# what players play .bik files?



## DarqueMist

does anyone know what media players will play clips with the .bik extension ?


----------



## Kitch

Maybe this?...............http://filext.com/detaillist.php?extdetail=BIK


----------



## linskyjack

Try renaming the bik files to mpeg files.


----------



## [email protected]

ur obviously trying to mess with a game video, usually game editors do there intro movies in BIK format, because the files can be kept extremely small, while leaving a max 800x600 resolution ( poorly i might add) anyway here is a link, its called the "BINK Player"

http://www.radgametools.com/bnkdown.htm, also, if ur using this to watch a game movie or w/e download a program called "FRAPS" this will let u record the movie on your own file  hf


----------



## DarqueMist

Not really trying to mess with the game video just want to see it. I have the directors DVD of FEAR but a known bug 
http://support2.vugames.com/fear/answer.aspx?ID=7341 
gives me an empty white box when I use the autorun to start (and install) the game. I have no access to those menues so no access to the game extras 
I can't find much info on rad video tools, is it legitimate or is it one of those freeware programs thats full of crapware? I'm not willing to load a bunch of malware onto my computer just to see these extras, its not worth it in my books.

Mind you, it is still one awesome game to play.


----------



## [email protected]

well, first off, the ".bik" file is just the games intro movie, nothing more. if you read that link it states that this is just a known glitch, and they tell you to just right click on the disk and hit "explore" then do the setup.exe. 
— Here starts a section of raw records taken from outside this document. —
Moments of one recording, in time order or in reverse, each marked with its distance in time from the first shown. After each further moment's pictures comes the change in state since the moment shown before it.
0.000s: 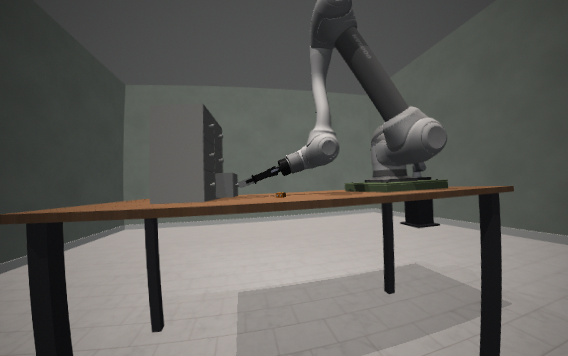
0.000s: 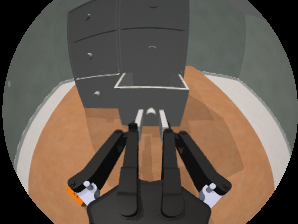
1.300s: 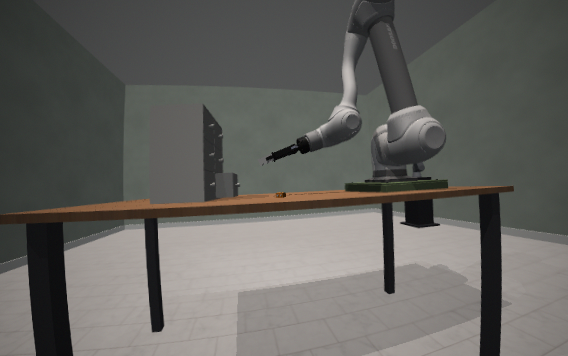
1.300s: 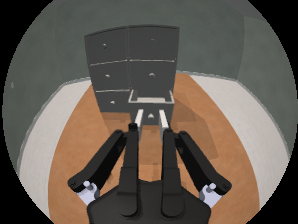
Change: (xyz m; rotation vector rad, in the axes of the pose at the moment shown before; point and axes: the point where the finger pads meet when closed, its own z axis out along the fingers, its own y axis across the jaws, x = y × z) arm 0.060 0.000 -0.118 0.000 0.000 0.000
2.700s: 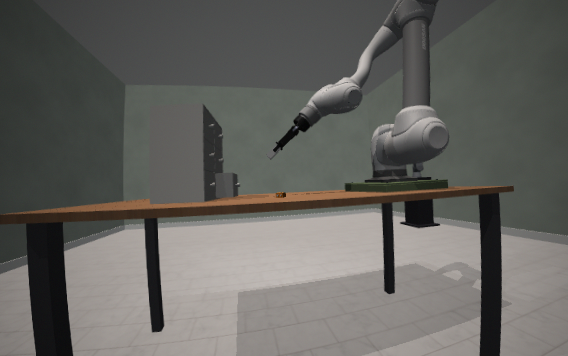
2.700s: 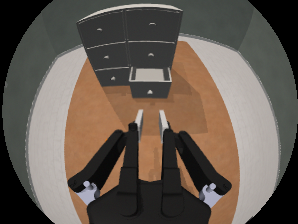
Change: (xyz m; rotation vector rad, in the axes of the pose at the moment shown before) arm 0.020 -0.003 -0.046 -0.037 -0.412 -0.008
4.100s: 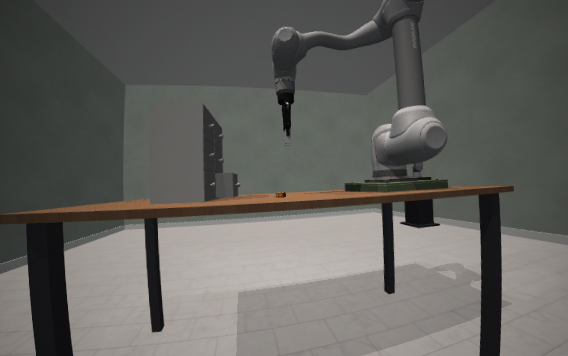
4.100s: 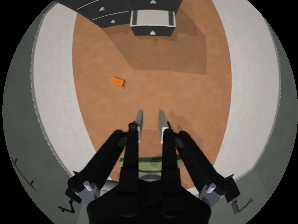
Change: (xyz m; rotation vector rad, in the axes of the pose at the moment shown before) arm 0.002 0.007 -0.093 0.036 -0.809 -0.015
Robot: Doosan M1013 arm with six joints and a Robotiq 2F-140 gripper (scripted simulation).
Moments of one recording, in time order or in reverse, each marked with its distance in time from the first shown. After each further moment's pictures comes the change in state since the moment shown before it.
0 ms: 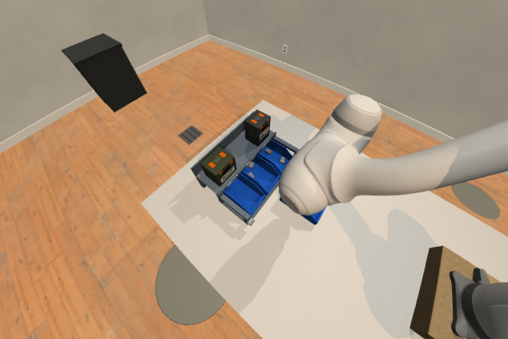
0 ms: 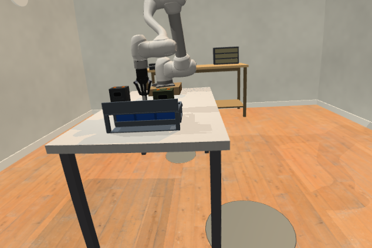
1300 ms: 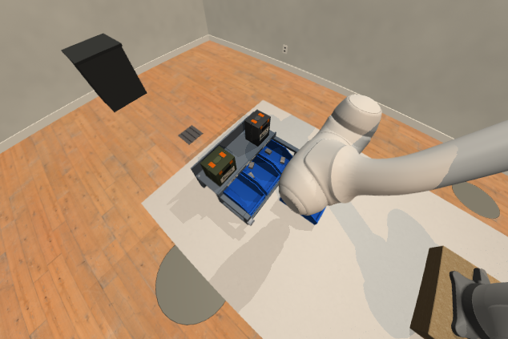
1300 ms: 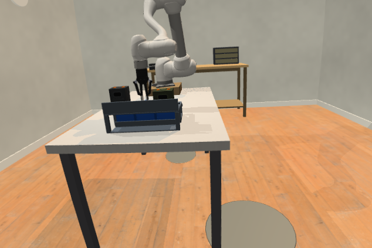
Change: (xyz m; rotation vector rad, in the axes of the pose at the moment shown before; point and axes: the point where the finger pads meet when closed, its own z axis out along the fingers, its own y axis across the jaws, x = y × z) arm 0.000 0.000 0.000 0.000 0.000 0.000
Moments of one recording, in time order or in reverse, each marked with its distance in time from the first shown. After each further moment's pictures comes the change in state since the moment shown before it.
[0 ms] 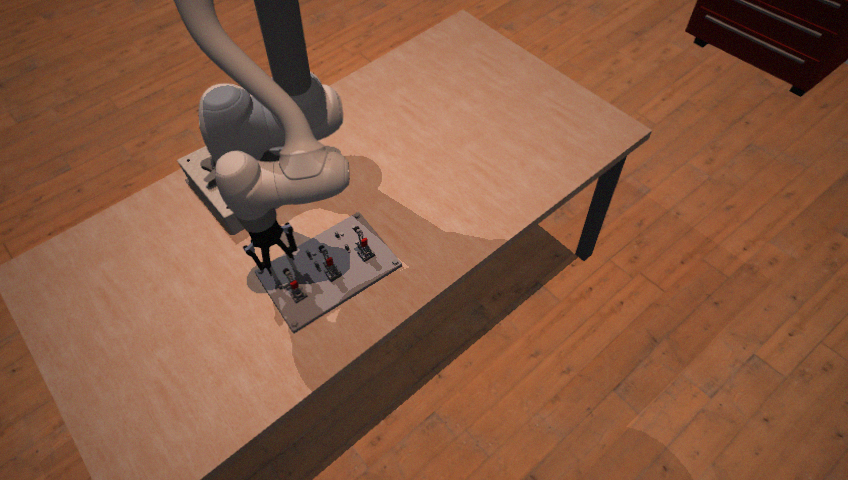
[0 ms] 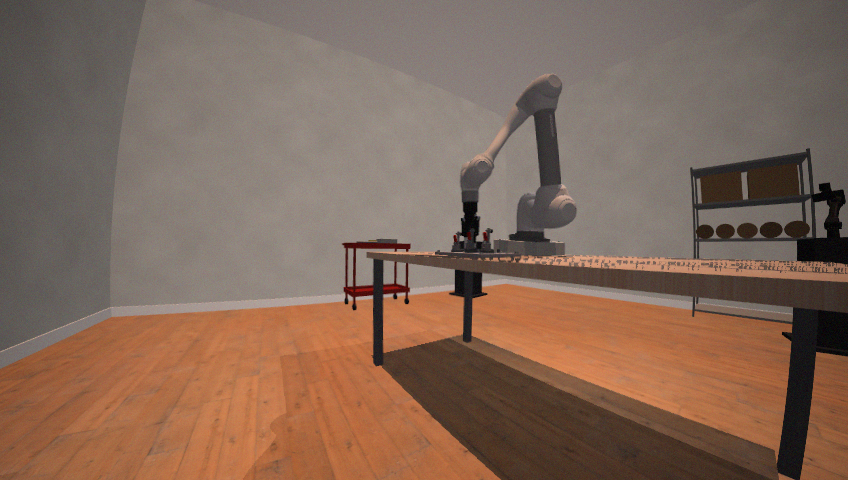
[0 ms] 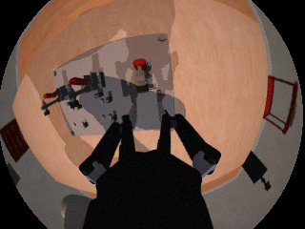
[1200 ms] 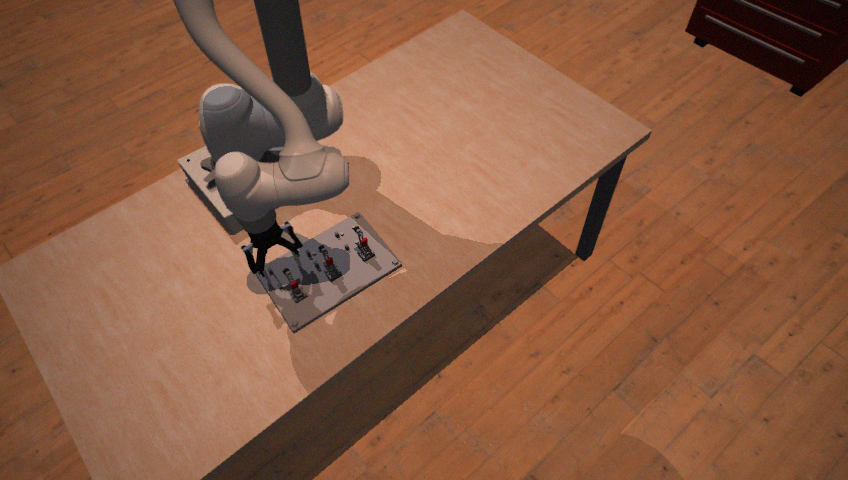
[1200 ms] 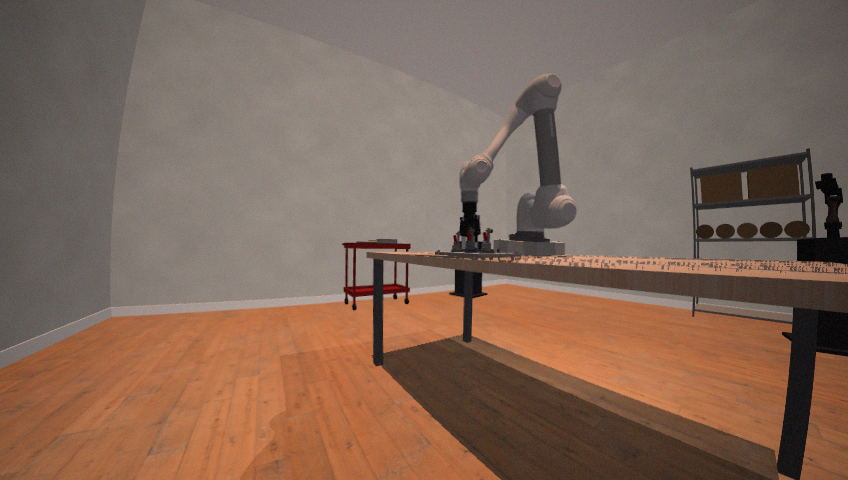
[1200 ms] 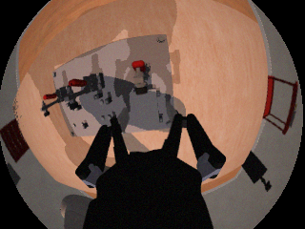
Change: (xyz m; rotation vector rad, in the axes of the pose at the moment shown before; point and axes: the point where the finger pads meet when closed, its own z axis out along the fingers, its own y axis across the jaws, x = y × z) arm 0.002 0.002 0.000 0.000 0.000 0.000
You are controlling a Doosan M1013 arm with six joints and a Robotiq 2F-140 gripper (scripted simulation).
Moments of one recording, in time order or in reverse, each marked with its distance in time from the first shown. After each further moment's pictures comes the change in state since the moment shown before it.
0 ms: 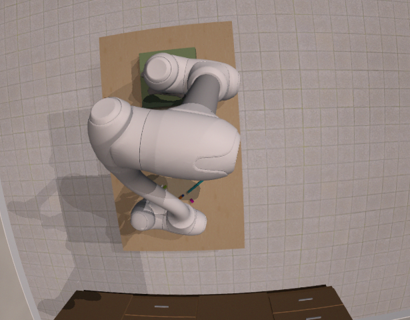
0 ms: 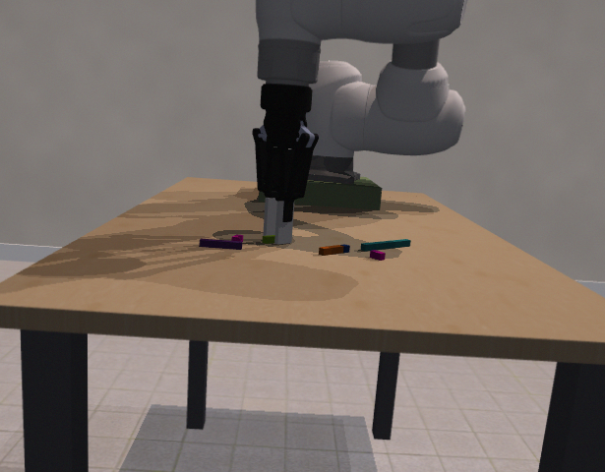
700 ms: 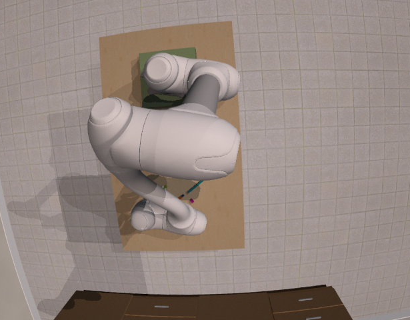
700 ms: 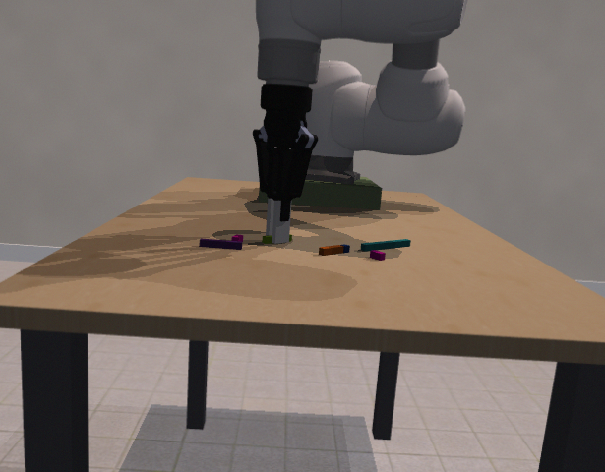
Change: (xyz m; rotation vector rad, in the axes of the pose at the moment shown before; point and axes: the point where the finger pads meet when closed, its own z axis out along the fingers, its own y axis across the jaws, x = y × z) arm 0.000 0.000 0.000 0.000 0.000 0.000
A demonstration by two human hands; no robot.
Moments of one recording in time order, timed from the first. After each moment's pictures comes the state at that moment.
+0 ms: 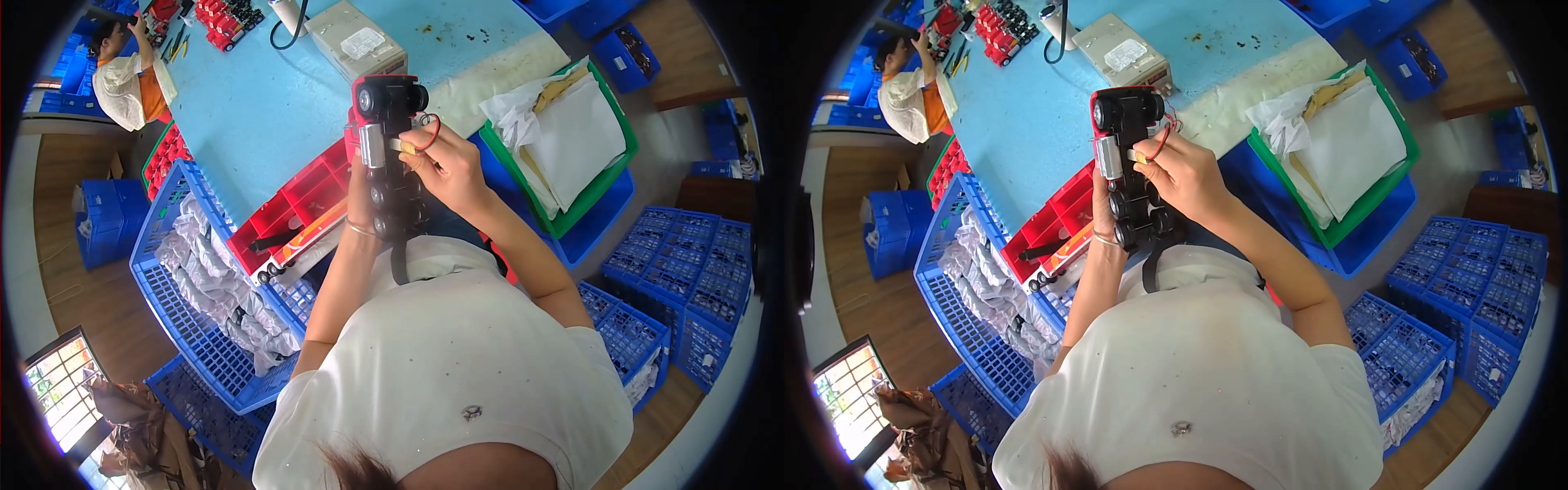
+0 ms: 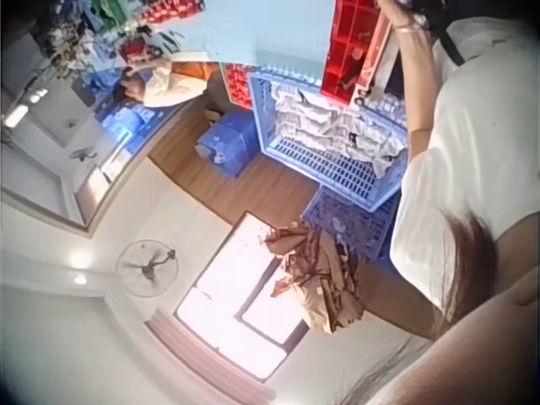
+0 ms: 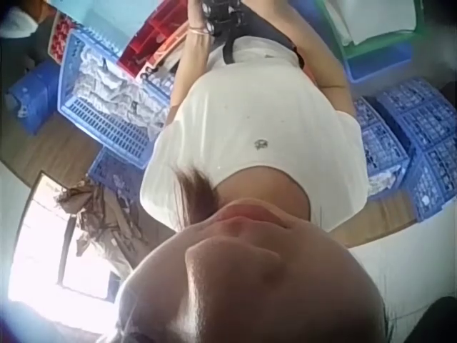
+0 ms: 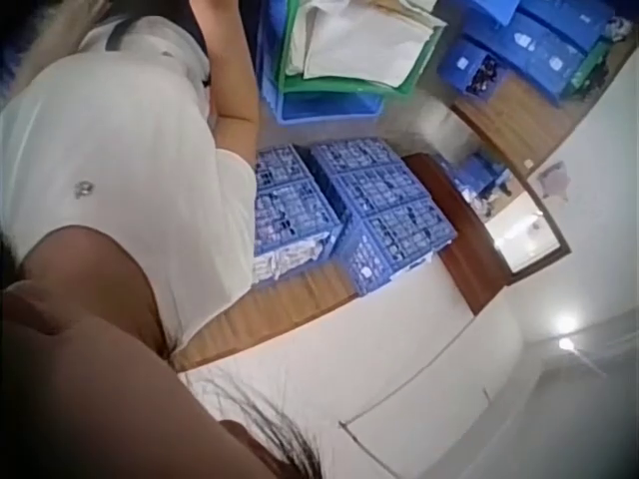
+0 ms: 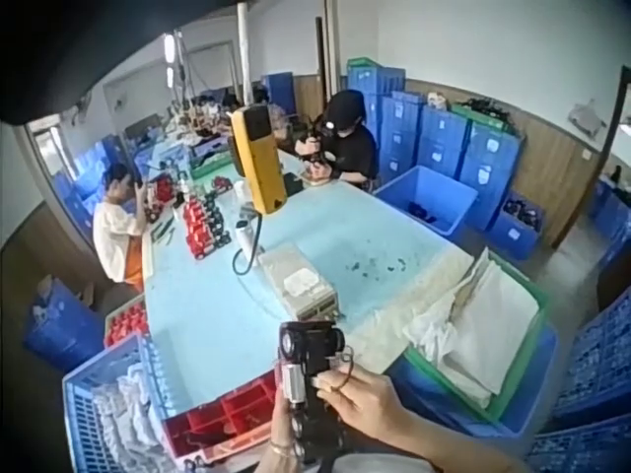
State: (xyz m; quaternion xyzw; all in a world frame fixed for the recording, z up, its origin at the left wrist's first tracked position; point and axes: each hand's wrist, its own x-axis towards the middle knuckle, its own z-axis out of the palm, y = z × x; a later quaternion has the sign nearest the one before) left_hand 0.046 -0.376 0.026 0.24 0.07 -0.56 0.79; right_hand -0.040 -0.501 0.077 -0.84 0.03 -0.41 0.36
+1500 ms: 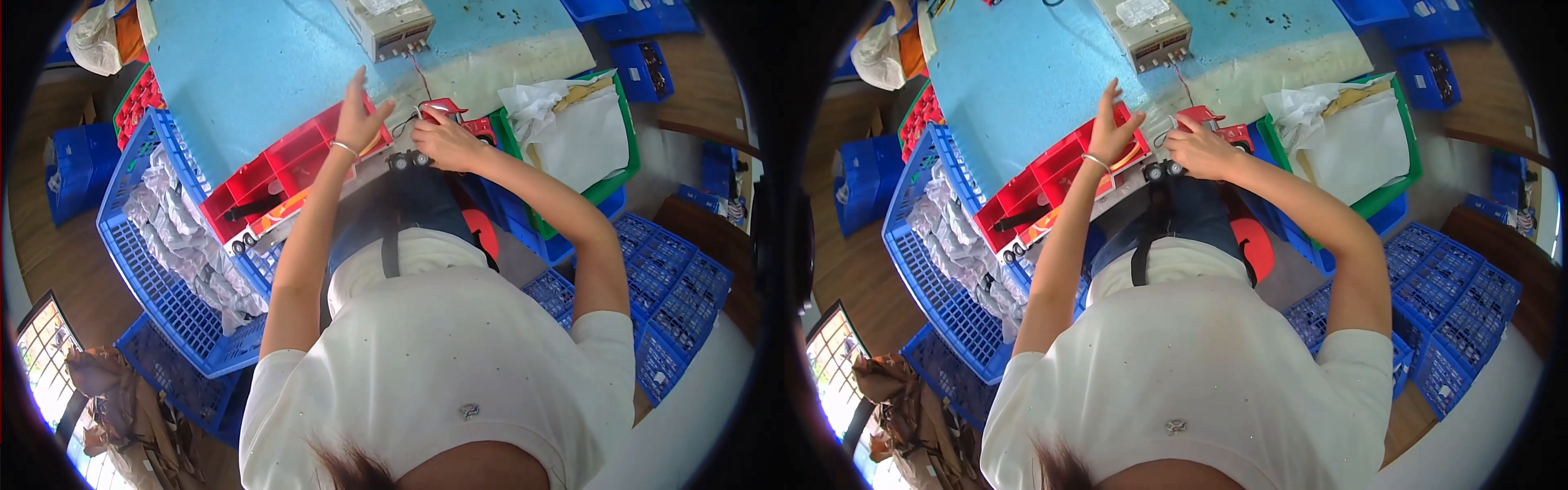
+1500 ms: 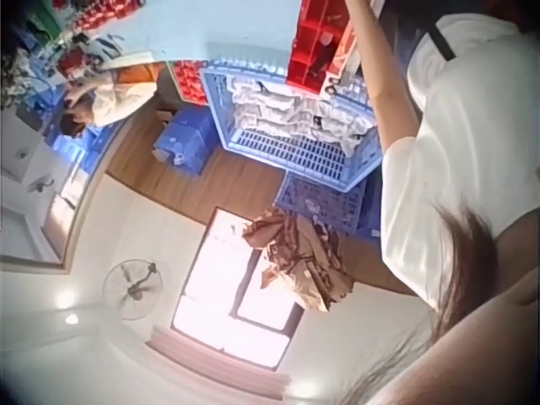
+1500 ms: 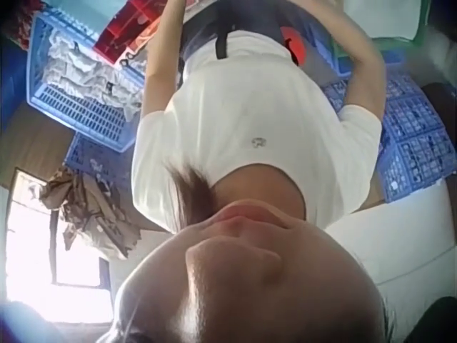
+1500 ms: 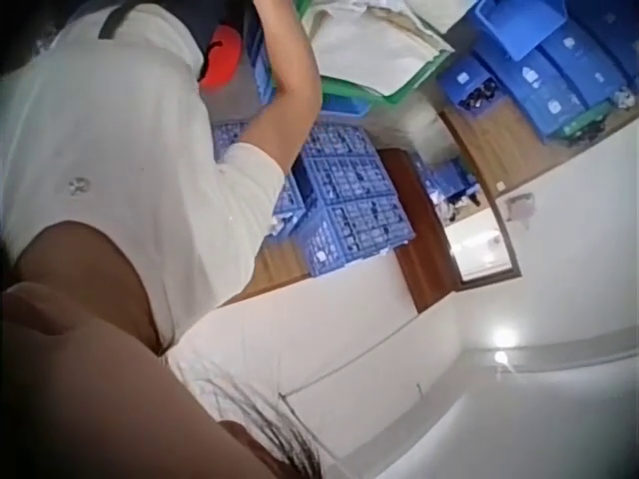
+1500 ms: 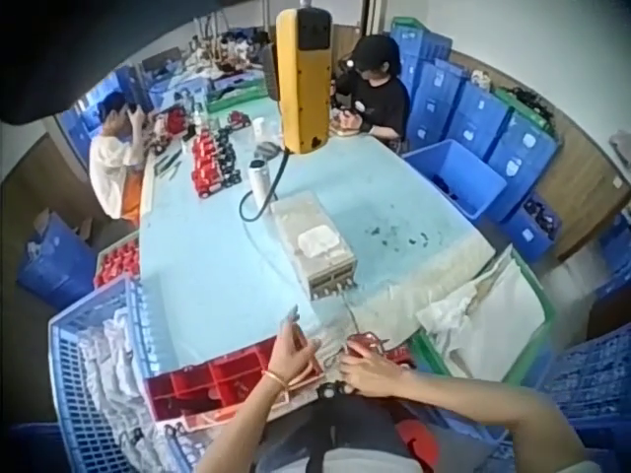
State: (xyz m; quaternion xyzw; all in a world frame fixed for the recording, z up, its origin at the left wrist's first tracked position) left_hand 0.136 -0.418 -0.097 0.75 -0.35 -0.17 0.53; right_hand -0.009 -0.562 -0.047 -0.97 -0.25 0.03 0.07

Now the problem your having is with the game is that you can't access extra's etc... because you cannot see the games install screen. well on every game there is a file system on the cd that allows you to browse the disk's contents. just open a folder most likely names "extras or software or w/e", just look on the cd for all the extra files

NOTE: on some games, they include a folder called "demo's" which contains "you guess it" game demo's, which is cool

as far as thinking the bik player is concerned you really don't need it anymore, because you see this everytime you launch your game. but no it dosen't contain anything bad, it was designed by and for software develpers or more specifically game designers


----------



## DarqueMist

Thanks for the help, I already knew how to install the game without using the autorun feature, I've been playing it for a while now. I know how to browse a DVD as well and have been into the "extras" folder, this is where the movie clips I want to see are. They aren't part of the games intro or any of the cut scenes, one of them introduces you to Alma (the creepy little girl that keeps wandering through the game) the other looks like its a developers comentary on the games storyline. Trying to view these is where my question came from as they are .bik files (I assume that in the game coding their must be a viewer of some kind that allows you to watch them ..... I did find a bink.exe)


----------



## [email protected]

yea, just downloads that bink player, it will play bik files

oh, btw, wasnt trying to insult ur inteligence , some ppl do not know basic thingas like this


----------



## DarqueMist

no insult was taken, you took the time to help and it was appreciated :up:


----------